Interpreting AMD RDNA3 instruction names

I am trying to analyze my OpenCL kernel as compiled for an RDNA3 AMD GPU.

When I load my OpenCL kernel in the analyzer, it displays the assembly instruction for it in gfx1102 (RDNA3) assembly.

So far, so good.

I have difficulty interpreting the instruction names, though. I can look them up in the ISA documentation, but often, the full instruction name is not listed.

In my kernel's inner loop, I do multiply-adds on 16 bit floating point values.

I see this translated into:

v_fmac_f16_e32    v?, v?, v?

Which seems appropriate, as I understand that the 'v' stands for vector, fmac for fused-multiply-add and f16 for the 16-bit float arguments.
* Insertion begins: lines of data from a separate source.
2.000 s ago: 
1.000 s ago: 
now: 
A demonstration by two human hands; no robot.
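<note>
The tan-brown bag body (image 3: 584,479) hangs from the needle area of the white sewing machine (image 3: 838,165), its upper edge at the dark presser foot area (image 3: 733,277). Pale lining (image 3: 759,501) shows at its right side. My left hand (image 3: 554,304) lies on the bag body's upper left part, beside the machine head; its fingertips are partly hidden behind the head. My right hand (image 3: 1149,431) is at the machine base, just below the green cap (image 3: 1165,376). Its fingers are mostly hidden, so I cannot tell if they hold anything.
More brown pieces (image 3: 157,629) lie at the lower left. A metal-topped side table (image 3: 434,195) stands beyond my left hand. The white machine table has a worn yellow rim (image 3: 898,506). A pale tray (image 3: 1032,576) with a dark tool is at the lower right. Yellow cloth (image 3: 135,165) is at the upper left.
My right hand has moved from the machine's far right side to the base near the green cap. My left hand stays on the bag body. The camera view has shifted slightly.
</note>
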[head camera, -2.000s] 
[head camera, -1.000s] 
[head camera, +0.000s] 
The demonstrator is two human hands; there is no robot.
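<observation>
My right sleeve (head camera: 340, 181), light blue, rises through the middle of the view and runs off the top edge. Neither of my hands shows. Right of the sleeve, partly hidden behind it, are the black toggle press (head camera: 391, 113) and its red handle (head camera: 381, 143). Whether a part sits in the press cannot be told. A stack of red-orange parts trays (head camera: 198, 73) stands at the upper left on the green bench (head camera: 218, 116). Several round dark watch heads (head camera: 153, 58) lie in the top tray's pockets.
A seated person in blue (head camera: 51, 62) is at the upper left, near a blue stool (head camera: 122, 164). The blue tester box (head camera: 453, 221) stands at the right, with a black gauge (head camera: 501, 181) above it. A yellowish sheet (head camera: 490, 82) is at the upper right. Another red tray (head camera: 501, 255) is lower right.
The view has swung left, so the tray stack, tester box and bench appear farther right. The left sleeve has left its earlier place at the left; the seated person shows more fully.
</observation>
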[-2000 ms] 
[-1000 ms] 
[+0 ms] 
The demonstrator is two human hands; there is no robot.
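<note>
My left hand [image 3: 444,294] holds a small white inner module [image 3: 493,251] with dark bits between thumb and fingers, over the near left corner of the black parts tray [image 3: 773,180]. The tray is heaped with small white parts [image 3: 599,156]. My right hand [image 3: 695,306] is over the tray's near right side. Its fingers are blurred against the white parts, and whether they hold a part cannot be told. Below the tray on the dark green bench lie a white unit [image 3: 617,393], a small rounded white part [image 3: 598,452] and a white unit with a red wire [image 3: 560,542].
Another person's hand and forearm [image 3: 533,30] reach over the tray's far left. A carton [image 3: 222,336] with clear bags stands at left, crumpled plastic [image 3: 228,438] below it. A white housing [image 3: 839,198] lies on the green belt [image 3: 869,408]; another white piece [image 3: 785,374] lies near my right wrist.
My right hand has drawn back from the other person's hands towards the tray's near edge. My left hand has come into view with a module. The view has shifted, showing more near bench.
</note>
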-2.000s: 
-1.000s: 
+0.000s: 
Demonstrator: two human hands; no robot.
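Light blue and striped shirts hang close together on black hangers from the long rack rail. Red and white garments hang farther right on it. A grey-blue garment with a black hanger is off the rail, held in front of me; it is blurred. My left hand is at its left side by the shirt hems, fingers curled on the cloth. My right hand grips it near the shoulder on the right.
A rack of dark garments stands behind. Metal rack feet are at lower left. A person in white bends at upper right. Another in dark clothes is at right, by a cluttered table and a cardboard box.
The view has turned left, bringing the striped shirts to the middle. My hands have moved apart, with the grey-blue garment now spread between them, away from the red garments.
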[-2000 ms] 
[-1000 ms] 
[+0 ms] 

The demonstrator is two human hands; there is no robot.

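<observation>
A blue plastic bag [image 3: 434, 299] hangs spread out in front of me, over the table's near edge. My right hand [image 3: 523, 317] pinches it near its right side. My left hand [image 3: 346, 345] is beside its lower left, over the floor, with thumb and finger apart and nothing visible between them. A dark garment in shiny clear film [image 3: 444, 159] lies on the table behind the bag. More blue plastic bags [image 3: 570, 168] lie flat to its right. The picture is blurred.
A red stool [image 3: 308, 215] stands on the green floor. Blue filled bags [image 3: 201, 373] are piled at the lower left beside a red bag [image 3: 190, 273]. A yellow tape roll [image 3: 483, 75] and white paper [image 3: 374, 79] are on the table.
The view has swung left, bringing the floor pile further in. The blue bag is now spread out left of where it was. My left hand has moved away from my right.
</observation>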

But the document does not describe the _e32 suffix.

What is the meaning of the _e32 suffic in RDNA3 assembly?

Solution

I think the ..._e32 suffix means the instruction is encoded as 32b. For instance, many instructions that are normally encoded as 64b (..._e64) also have a more compact encoding if the controls and inputs are the common cases. Instruction decoders expand the equivalent compact encodings with default values to the larger. In other words you could probably replace any .._e32 op with a similar op but with an .._e64 suffix and the program would be semantically (but would encode a little larger). You could confirm my guess by testing this.

I noticed this difference by manual observation and knowing of the gimmick from other architectures. Look at the decoded bits from the disassembler (also provided by the disassembler given the right option) along with the output, for instance.

v_add_co_ci_u32_e32 v5, vcc_lo, s3, v1, vcc_lo  // 000000002158: 500A0203
                                                                 ^^^^^^^^ 32b
...
v_mul_f32_e64 v7, v3, -s1                       // 000000002198: D5080007 40000303
                                                                 ^^^^^^^^ ^^^^^^^^ 64b

Some instruction lack any _eXX suffix. My guess is that those encodings are fixed size and lack ambiguity around this. E.g. HW and SW agree that such ops only have a single encoding size.

s_load_dword s5, s[6:7], 0x30                   // 00000000240C: F4000143 FA000030

Dig around in the instruction formats to see if there something, but I would not be surprised if the instruction manual omits this.